• [Your assignment]: Your reply should be the complete data, reproduced exactly.

(Data excerpts)
---

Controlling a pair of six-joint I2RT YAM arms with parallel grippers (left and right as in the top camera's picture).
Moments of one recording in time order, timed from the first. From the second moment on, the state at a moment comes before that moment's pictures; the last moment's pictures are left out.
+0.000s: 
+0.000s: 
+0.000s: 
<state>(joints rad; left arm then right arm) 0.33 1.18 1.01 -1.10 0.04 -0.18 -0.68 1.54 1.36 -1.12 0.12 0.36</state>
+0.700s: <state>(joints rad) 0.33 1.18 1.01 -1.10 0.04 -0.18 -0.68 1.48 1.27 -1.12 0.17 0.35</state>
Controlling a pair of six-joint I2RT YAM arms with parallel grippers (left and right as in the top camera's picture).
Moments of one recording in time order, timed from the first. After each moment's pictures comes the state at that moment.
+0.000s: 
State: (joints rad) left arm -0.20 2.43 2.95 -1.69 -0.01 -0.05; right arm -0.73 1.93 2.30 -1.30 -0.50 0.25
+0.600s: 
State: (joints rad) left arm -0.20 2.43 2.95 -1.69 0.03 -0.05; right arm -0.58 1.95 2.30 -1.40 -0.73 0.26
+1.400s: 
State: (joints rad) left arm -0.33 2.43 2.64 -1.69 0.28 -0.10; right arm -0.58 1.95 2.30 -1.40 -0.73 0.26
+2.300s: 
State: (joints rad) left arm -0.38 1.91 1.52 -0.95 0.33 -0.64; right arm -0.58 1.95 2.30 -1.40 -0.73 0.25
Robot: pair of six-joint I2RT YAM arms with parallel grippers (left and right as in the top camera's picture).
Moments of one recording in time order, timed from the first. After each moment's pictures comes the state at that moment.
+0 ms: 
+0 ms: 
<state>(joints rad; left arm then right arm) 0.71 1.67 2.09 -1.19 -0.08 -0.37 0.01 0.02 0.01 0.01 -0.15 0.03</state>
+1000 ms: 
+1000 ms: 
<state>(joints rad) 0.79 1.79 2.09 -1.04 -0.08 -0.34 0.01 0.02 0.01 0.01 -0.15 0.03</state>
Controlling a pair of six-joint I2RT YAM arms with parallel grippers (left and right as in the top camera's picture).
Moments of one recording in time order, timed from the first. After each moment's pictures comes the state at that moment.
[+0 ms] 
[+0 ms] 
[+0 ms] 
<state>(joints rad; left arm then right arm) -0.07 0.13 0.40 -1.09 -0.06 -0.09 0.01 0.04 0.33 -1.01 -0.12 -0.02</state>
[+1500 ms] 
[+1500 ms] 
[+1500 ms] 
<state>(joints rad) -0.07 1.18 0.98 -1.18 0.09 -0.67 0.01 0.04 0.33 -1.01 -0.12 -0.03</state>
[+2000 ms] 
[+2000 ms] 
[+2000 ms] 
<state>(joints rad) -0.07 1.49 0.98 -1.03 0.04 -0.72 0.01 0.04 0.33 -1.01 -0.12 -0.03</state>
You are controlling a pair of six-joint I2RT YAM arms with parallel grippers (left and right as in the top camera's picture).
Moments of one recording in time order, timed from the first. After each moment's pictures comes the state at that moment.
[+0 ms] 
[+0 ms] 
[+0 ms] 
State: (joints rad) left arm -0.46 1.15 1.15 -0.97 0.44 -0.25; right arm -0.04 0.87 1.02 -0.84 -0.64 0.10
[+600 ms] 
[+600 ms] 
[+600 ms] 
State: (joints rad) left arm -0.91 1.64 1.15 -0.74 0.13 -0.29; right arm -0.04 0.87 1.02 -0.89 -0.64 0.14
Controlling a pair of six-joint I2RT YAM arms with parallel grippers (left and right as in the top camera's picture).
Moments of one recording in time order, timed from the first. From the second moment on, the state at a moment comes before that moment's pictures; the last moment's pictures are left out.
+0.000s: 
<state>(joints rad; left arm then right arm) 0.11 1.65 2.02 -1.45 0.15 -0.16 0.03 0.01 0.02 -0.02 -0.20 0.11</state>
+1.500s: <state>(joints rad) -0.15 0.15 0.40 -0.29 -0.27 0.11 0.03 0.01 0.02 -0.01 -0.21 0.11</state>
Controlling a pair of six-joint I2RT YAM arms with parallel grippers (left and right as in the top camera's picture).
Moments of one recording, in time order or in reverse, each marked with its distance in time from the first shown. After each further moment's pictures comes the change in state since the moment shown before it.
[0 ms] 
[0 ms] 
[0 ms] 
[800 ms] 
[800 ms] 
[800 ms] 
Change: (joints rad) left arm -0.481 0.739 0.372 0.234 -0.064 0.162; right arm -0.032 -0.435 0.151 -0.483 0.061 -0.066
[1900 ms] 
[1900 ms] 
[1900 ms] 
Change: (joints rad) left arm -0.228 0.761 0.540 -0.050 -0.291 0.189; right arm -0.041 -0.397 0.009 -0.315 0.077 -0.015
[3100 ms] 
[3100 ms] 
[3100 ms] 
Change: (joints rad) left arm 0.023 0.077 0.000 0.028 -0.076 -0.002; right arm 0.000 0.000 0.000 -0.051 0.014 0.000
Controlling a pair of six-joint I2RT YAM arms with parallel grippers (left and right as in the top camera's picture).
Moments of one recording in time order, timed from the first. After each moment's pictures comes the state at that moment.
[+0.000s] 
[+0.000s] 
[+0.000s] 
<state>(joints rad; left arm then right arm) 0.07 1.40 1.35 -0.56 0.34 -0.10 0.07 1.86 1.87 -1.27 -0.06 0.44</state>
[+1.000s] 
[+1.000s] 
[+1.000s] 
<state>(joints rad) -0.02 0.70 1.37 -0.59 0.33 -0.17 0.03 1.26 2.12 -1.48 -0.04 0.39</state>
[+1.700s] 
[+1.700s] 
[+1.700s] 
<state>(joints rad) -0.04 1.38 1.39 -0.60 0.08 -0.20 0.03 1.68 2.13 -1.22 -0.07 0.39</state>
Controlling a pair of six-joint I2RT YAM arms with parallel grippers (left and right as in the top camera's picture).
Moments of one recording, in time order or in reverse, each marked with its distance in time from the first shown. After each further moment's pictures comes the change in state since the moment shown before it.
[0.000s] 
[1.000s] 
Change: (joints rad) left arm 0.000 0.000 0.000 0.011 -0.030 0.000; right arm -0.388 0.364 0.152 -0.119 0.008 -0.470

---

• [Exercise response]:
Controlling a pair of six-joint I2RT YAM arms with parallel grippers (left and right as in the top camera's picture).
Moments of one recording in time order, timed from the first. From the second moment on, the state at a moment comes before that moment's pictures; the last moment's pictures are left out.
+0.000s: 
+0.000s: 
+0.000s: 
<state>(joints rad; left arm then right arm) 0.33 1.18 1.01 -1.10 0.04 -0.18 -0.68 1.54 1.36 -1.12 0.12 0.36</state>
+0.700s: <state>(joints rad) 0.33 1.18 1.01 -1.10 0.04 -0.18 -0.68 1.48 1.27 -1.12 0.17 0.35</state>
Controlling a pair of six-joint I2RT YAM arms with parallel grippers (left and right as in the top camera's picture).
Moments of one recording in time order, timed from the first. After each moment's pictures comes the state at that moment.
+0.000s: 
State: (joints rad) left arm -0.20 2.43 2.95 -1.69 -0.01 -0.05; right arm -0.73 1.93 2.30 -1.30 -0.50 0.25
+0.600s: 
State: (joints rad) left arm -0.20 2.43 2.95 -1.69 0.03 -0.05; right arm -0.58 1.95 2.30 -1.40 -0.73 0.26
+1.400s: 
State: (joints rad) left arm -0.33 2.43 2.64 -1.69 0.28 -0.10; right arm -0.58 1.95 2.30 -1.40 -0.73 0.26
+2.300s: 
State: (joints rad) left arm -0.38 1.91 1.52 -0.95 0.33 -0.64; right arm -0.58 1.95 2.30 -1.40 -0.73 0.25
Robot: pair of six-joint I2RT YAM arms with parallel grippers (left and right as in the top camera's picture).
Moments of one recording in time order, timed from the first. After each moment's pictures comes the state at that moment.
+0 ms: 
+0 ms: 
<state>(joints rad; left arm then right arm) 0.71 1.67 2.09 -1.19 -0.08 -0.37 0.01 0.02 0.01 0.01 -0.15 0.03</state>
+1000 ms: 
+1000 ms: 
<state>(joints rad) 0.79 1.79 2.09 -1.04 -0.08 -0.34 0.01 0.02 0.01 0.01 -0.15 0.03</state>
Controlling a pair of six-joint I2RT YAM arms with parallel grippers (left and right as in the top camera's picture).
Moments of one recording in time order, timed from the first. After each moment's pictures comes the state at that moment.
[+0 ms] 
[+0 ms] 
[+0 ms] 
<state>(joints rad; left arm then right arm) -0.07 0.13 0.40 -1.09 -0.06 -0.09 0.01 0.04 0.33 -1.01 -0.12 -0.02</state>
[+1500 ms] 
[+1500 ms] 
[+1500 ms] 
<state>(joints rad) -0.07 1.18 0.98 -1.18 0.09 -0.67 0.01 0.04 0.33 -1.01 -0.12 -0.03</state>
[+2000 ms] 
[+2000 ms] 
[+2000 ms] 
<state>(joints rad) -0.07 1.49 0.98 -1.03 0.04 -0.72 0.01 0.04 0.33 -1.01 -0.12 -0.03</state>
You are controlling a pair of six-joint I2RT YAM arms with parallel grippers (left and right as in the top camera's picture).
Moments of one recording in time order, timed from the first. After each moment's pictures comes the state at that moment.
[+0 ms] 
[+0 ms] 
[+0 ms] 
State: (joints rad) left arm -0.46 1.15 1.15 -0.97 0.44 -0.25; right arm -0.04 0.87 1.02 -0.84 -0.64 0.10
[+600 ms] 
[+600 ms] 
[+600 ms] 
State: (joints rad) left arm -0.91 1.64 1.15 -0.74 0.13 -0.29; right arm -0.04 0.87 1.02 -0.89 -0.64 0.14
Controlling a pair of six-joint I2RT YAM arms with parallel grippers (left and right as in the top camera's picture).
Moments of one recording in time order, timed from the first. From the second moment on, the state at a moment comes before that moment's pictures; the last moment's pictures are left out.
+0.000s: 
<state>(joints rad; left arm then right arm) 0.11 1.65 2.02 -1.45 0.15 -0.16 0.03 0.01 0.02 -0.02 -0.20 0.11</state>
+1.500s: <state>(joints rad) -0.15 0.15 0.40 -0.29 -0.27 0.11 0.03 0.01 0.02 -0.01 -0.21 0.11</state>
Controlling a pair of six-joint I2RT YAM arms with parallel grippers (left and right as in the top camera's picture).
Moments of one recording, in time order or in reverse, each marked with its distance in time from the first shown. After each further moment's pictures comes the change in state since the moment shown before it.
[0 ms] 
[0 ms] 
[0 ms] 
[800 ms] 
[800 ms] 
[800 ms] 
Change: (joints rad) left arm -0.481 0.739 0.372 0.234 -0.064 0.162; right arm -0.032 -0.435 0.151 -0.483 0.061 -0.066
[1900 ms] 
[1900 ms] 
[1900 ms] 
Change: (joints rad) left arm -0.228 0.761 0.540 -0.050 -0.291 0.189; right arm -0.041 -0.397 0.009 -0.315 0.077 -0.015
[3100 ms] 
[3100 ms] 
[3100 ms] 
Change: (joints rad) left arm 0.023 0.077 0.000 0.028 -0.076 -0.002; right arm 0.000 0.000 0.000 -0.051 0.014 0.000
Controlling a pair of six-joint I2RT YAM arms with parallel grippers (left and right as in the top camera's picture).
Moments of one recording in time order, timed from the first. After each moment's pictures comes the state at that moment.
[+0.000s] 
[+0.000s] 
[+0.000s] 
<state>(joints rad; left arm then right arm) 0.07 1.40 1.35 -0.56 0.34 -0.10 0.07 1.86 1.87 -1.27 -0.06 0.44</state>
[+1.000s] 
[+1.000s] 
[+1.000s] 
<state>(joints rad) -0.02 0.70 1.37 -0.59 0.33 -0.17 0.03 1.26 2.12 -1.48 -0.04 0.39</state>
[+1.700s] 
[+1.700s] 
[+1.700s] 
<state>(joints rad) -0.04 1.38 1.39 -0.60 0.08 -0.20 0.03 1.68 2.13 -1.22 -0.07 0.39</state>
Controlling a pair of six-joint I2RT YAM arms with parallel grippers (left and right as in the top camera's picture).
Moments of one recording, in time order or in reverse, each marked with its distance in time from the first shown. After each further moment's pictures comes the change in state since the moment shown before it.
[0.000s] 
[1.000s] 
Change: (joints rad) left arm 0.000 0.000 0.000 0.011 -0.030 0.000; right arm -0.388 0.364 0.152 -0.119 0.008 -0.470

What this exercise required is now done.